**Work item**
Going down the data below, set down exactly the line with "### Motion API" and each line after it through the line with "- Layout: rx"; no other lines.

(Stored data entries)
————————
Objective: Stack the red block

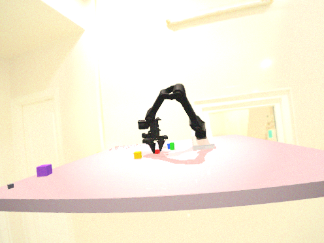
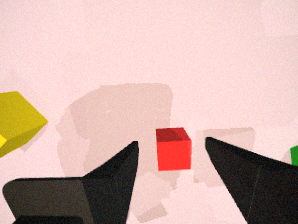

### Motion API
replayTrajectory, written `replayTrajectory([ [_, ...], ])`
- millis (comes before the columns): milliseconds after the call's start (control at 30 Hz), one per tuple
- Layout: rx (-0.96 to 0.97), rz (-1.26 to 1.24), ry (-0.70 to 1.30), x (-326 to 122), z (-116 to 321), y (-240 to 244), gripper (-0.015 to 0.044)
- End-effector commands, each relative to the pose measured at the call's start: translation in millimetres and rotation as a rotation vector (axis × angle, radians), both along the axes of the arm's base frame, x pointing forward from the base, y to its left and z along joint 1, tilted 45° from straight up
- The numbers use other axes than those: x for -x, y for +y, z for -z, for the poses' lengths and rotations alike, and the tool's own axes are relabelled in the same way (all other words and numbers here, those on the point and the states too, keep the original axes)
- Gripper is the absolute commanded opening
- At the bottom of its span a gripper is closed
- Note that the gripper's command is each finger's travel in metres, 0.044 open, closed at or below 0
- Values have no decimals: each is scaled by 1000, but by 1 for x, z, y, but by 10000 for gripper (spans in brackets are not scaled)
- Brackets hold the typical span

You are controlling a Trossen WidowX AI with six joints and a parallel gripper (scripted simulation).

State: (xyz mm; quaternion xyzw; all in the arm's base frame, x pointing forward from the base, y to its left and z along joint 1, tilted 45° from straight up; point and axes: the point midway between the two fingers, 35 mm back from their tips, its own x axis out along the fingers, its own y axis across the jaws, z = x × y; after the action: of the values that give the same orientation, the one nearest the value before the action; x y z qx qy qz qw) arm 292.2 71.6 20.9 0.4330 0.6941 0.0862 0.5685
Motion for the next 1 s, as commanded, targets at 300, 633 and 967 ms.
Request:
replayTrajectory([
  [300,-5,3,1,0,0,0,65],
  [633,-3,3,1,0,-18,-18,0],
  [967,-2,3,2,1,-52,-52,0],
])
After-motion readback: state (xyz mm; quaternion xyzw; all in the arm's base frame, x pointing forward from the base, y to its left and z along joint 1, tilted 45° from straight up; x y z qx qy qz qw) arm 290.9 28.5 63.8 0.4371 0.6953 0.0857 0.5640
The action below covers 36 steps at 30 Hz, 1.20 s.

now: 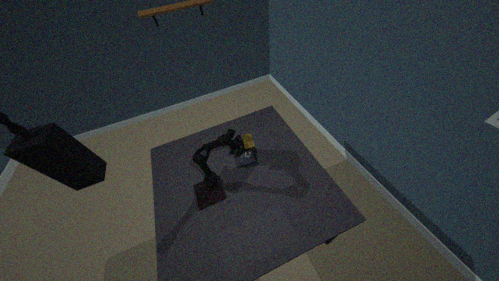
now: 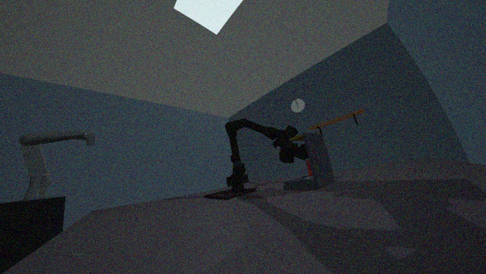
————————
**Response to this exercise**
### Motion API
replayTrajectory, written `replayTrajectory([ [_, ...], ])`
- millis (comes before the columns): milliseconds after the call's start (control at 30 Hz), one per tuple
- Layout: rx (-0.96 to 0.97), rz (-1.26 to 1.24), ry (-0.70 to 1.30), x (-326 to 122), z (-116 to 321), y (-240 to 244), gripper (-0.015 to 0.044)

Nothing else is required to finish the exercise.